*** TASK INPUTS Section Begins ***

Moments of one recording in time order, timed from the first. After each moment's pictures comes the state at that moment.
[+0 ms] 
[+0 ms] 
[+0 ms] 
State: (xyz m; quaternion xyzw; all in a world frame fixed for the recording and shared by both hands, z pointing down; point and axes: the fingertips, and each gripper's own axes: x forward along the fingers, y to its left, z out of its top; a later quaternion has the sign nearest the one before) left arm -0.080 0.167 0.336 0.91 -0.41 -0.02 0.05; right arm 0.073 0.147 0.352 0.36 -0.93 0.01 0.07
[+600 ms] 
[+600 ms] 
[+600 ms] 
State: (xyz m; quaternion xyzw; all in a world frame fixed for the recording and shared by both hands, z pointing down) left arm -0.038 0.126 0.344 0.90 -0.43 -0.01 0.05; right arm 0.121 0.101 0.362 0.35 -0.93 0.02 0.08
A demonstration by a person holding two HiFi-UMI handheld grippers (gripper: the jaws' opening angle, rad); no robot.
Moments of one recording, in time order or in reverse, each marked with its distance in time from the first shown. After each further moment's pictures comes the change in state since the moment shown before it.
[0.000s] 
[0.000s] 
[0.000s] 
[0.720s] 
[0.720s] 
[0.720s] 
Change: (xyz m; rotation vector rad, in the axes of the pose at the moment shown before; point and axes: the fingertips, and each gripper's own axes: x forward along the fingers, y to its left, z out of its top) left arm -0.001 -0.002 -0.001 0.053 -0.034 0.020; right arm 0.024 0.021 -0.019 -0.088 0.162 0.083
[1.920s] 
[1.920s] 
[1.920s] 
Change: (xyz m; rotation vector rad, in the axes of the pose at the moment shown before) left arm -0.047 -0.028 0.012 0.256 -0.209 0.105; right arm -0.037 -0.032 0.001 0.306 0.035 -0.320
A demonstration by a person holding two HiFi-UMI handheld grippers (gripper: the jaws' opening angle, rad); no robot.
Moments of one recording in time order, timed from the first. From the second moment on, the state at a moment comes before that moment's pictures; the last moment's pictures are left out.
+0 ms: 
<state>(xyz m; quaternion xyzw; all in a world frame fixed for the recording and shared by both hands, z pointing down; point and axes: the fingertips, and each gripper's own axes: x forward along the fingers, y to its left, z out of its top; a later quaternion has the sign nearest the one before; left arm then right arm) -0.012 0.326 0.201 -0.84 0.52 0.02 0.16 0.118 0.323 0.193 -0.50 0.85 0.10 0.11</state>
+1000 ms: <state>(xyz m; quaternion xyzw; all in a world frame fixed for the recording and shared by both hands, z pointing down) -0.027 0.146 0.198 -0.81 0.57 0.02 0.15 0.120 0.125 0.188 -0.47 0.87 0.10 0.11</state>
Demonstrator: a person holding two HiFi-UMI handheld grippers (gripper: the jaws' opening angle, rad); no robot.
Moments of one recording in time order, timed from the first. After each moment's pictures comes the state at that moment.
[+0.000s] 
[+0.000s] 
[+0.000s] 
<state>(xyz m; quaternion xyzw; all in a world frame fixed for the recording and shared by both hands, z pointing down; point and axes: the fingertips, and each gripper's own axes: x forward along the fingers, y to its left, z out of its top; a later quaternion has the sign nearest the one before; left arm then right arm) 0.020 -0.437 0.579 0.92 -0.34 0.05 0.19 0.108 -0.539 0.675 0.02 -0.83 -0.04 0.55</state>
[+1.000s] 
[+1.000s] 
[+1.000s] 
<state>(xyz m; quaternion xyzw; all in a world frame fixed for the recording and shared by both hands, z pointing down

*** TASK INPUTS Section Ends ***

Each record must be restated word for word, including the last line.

> EXERCISE RESULT:
Moments of one recording in time order, timed from the first. After each moment's pictures comes the state at that moment.
[+0 ms] 
[+0 ms] 
[+0 ms] 
State: (xyz m; quaternion xyzw; all in a world frame fixed for the recording and shared by both hands, z pointing down; point and axes: the fingertips, and each gripper's own axes: x forward along the fingers, y to its left, z out of its top; a later quaternion has the sign nearest the one before) left arm -0.080 0.167 0.336 0.91 -0.41 -0.02 0.05; right arm 0.073 0.147 0.352 0.36 -0.93 0.01 0.07
[+600 ms] 
[+600 ms] 
[+600 ms] 
State: (xyz m; quaternion xyzw; all in a world frame fixed for the recording and shared by both hands, z pointing down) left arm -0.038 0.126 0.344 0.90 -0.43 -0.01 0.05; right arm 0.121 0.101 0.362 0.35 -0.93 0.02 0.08
A demonstration by a person holding two HiFi-UMI handheld grippers (gripper: the jaws' opening angle, rad); no robot.
Moments of one recording, in time order or in reverse, each marked with its distance in time from the first shown. After each further moment's pictures comes the change in state since the moment shown before it.
[0.000s] 
[0.000s] 
[0.000s] 
[0.720s] 
[0.720s] 
[0.720s] 
Change: (xyz m; rotation vector rad, in the axes of the pose at the moment shown before; point and axes: the fingertips, and each gripper's own axes: x forward along the fingers, y to its left, z out of its top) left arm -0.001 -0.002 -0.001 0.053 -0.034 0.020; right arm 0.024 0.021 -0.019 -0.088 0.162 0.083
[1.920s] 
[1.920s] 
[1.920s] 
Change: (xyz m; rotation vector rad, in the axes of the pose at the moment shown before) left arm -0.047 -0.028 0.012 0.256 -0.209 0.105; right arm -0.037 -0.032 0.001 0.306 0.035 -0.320
A demonstration by a person holding two HiFi-UMI handheld grippers (gripper: the jaws' opening angle, rad); no robot.
Moments of one recording in time order, timed from the first. From the second moment on, the state at a moment comes before that moment's pictures; the last moment's pictures are left out.
+0 ms: 
<state>(xyz m; quaternion xyzw; all in a world frame fixed for the recording and shared by both hands, z pointing down; point and axes: the fingertips, and each gripper's own axes: x forward along the fingers, y to its left, z out of its top; a later quaternion has the sign nearest the one before; left arm then right arm) -0.012 0.326 0.201 -0.84 0.52 0.02 0.16 0.118 0.323 0.193 -0.50 0.85 0.10 0.11</state>
+1000 ms: <state>(xyz m; quaternion xyzw; all in a world frame fixed for the recording and shared by both hands, z pointing down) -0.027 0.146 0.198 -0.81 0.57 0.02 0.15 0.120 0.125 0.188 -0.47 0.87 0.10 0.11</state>
Demonstrator: a person holding two HiFi-UMI handheld grippers (gripper: the jaws' opening angle, rad); no robot.
Moments of one recording in time order, timed from the first. After each moment's pictures comes the state at that moment.
[+0.000s] 
[+0.000s] 
[+0.000s] 
<state>(xyz m; quaternion xyzw; all in a world frame fixed for the recording and shared by both hands, z pointing down; point and axes: the fingertips, and each gripper's own axes: x forward along the fingers, y to its left, z out of its top; a later quaternion has the sign nearest the one before; left arm then right arm) 0.020 -0.437 0.579 0.92 -0.34 0.05 0.19 0.108 -0.539 0.675 0.02 -0.83 -0.04 0.55</state>
[+1.000s] 
[+1.000s] 
[+1.000s] 
<state>(xyz m; quaternion xyzw; all in a world frame fixed for the recording and shared by both hands, z pointing down

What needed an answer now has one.